Did you use a wrapper or work directly with the solver? If you require runtimes that are that small the compilation time into the proto-model fed into the solver is likely a bottleneck.
Usually the time horizon for solving these kinds of problems is on the scale of minutes/hours so the tool chain isn't optimized for that time span.
I tried both ways: compiling into the proto model to use the newer solver, and also using the older solver directly. But the profiling in each case showed that the solving time dominated. I don't think it was an issue of what the library is optimized for so much as it was just too big of a problem to solve in too little time. Even my hand rolled solution that gives non-optimal answers can take 5-10ms on difficult queries.
We ended up requiring users to adjust their queries a little to make it easier to spot the targeted preintersections.
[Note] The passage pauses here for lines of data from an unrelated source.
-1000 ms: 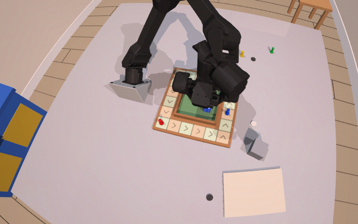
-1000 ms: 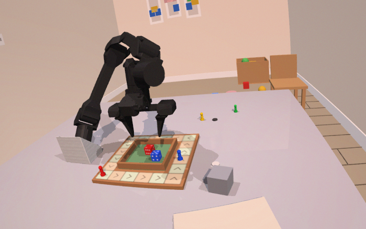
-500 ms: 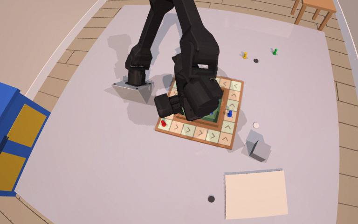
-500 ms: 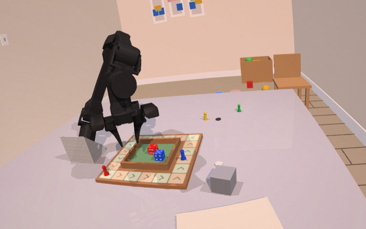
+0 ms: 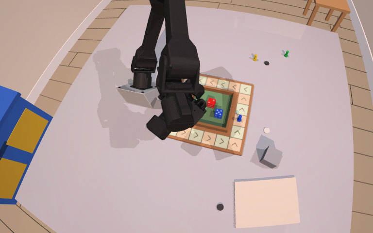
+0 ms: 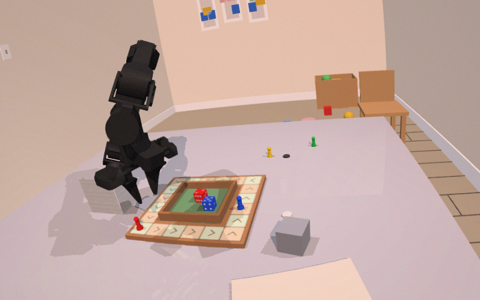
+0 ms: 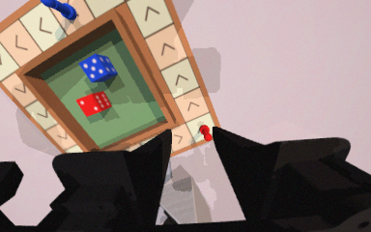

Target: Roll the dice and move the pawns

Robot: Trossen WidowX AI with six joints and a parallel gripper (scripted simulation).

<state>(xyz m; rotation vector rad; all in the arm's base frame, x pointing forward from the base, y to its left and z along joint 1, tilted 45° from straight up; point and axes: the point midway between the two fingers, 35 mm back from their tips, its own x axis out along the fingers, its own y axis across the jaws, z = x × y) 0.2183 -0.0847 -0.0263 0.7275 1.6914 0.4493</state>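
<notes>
My gripper tip is now 40 mm past the red pawn, 20 mm to the left of it and 60 mm above it. The rest, counted from my gripper tip: blue pawn (170 mm ahead, 110 mm to the left, 60 mm below); pale sheet (350 mm ahead, 130 mm to the right, 90 mm below); white disc (280 mm ahead, 110 mm to the left, 90 mm below).
</notes>
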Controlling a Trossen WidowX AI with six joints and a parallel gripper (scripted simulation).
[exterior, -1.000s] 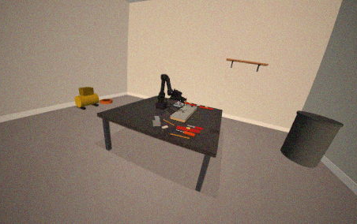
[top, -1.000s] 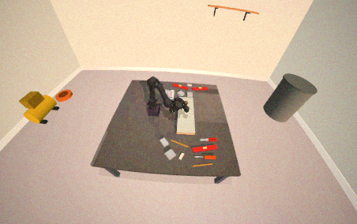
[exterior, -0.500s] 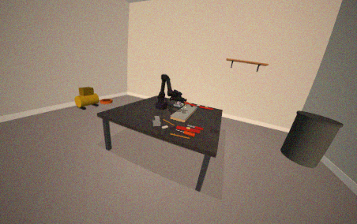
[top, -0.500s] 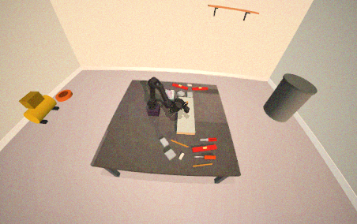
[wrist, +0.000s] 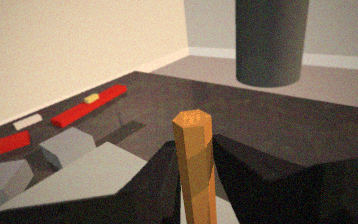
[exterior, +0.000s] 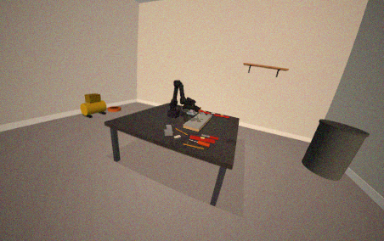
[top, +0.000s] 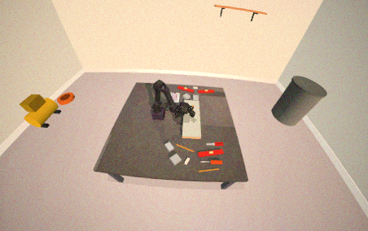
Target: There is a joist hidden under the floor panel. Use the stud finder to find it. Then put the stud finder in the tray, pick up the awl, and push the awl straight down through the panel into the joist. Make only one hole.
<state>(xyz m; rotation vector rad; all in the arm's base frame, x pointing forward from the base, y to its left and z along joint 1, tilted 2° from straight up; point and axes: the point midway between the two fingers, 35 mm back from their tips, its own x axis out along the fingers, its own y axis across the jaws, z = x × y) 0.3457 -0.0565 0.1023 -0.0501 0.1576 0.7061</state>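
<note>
The awl lies 6 cm below my gripper tip. Round my gripper tip: white tray 35 cm to the left, 19 cm behind, 17 cm below; stud finder 37 cm to the left, 19 cm behind, 14 cm below.
</note>
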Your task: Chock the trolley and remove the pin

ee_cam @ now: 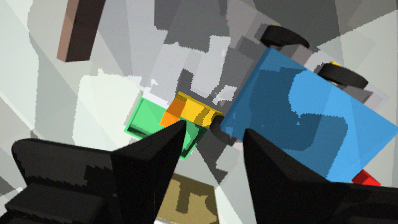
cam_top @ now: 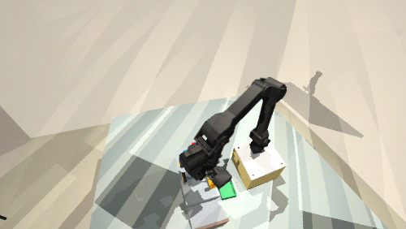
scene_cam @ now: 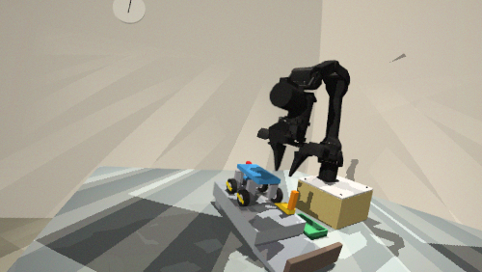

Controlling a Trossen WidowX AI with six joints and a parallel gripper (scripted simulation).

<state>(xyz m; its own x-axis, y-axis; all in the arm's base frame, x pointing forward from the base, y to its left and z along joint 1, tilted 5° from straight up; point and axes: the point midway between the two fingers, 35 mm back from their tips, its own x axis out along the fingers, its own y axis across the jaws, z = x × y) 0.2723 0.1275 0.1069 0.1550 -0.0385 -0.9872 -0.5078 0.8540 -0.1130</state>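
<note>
Now: the red-headed stop pin 40 mm ahead of my gripper tip, 170 mm to the right of it and 40 mm below it. From my gripper tip the other things lie so: blue-topped trolley: 40 mm ahead, 80 mm to the right, 60 mm below; then yellow chock: 30 mm behind, 80 mm below; then grey ramp: 40 mm ahead, 70 mm to the right, 120 mm below.
</note>
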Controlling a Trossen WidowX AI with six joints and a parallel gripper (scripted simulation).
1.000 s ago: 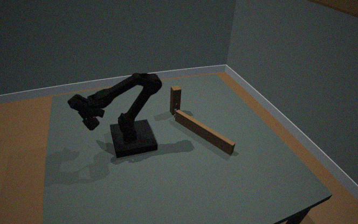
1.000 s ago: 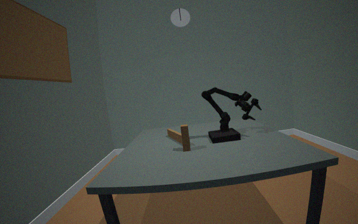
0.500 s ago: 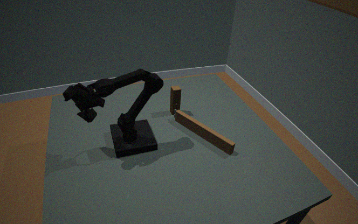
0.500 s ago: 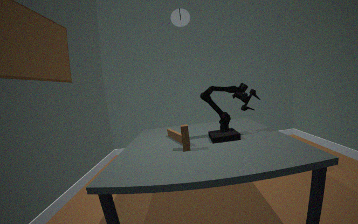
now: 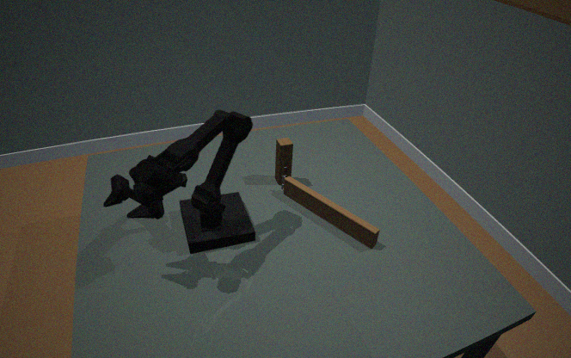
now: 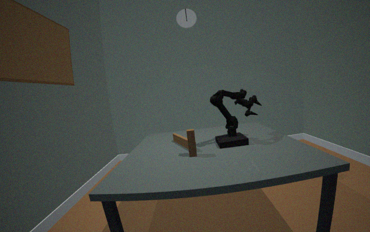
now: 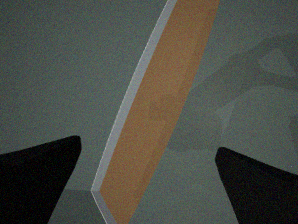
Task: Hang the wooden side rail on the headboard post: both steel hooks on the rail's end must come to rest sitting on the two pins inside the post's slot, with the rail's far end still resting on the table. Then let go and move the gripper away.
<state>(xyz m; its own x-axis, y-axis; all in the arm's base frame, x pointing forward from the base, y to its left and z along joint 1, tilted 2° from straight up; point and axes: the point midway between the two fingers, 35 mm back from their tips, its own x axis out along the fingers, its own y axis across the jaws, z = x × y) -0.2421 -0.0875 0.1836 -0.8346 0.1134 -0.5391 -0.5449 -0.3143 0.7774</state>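
My gripper tip is now 580 mm short of the headboard post, 320 mm to the right of it and 130 mm above it.
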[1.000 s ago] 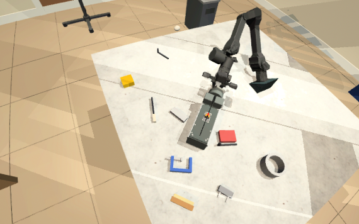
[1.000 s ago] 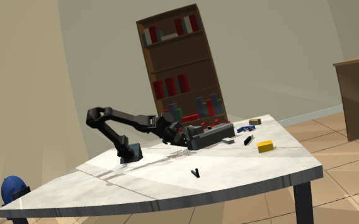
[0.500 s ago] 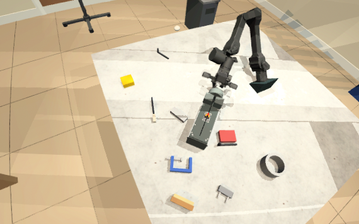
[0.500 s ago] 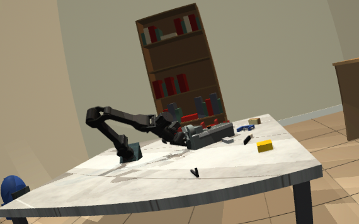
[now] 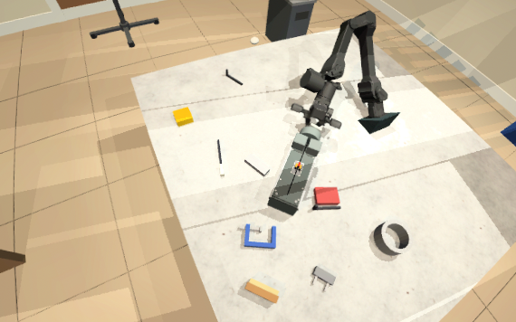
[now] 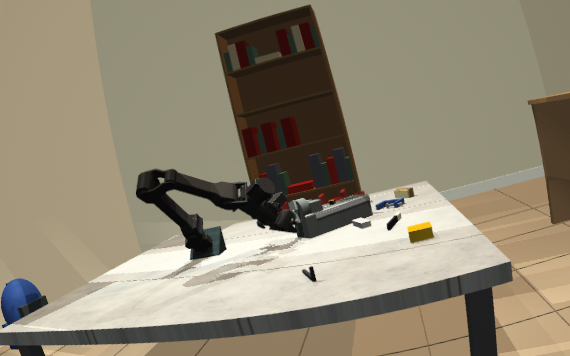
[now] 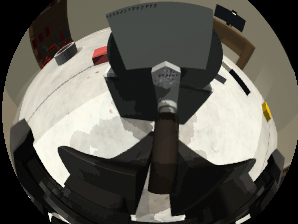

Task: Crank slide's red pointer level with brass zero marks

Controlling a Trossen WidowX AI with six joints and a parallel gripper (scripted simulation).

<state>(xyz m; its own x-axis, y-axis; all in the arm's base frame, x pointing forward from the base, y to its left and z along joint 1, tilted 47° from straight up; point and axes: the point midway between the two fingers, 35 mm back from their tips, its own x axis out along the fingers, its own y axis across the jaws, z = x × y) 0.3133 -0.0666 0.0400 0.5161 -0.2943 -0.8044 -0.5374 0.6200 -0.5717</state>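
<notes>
My gripper tip is 2 cm past the crank handle, 1 cm to the left of it and 3 cm below it. Also, from my gripper tip: grey block 21 cm ahead, 1 cm to the right, 2 cm below; then red pointer 13 cm ahead, 9 cm to the left, 5 cm above; then red block 8 cm ahead, 21 cm to the left, 2 cm below.
</notes>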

This seemed like a decent trade-off considering the latency impact of the alternative.
Actually, we tried both exhaustive search and sufficient search (where we had a soft-deadline and accepted the best solution reached within the deadline). Even with this dark launch found queries in our stream that had unacceptable delays. We were in contact with the team through the development process, so we at least had some reason for belief that we were using best practices. And you're right that ultimately the CP solver wasn't the right tool for this job -- simplifying the problem and giving up some capabilities was the solution. We had hoped that a general solution would be feasible, as that would allow expressing some things efficiently which we couldn't in our existing setup. But it was not to be.
Usually the time horizon for solving these kinds of problems is on the scale of minutes/hours so the tool chain isn't optimized for that time span.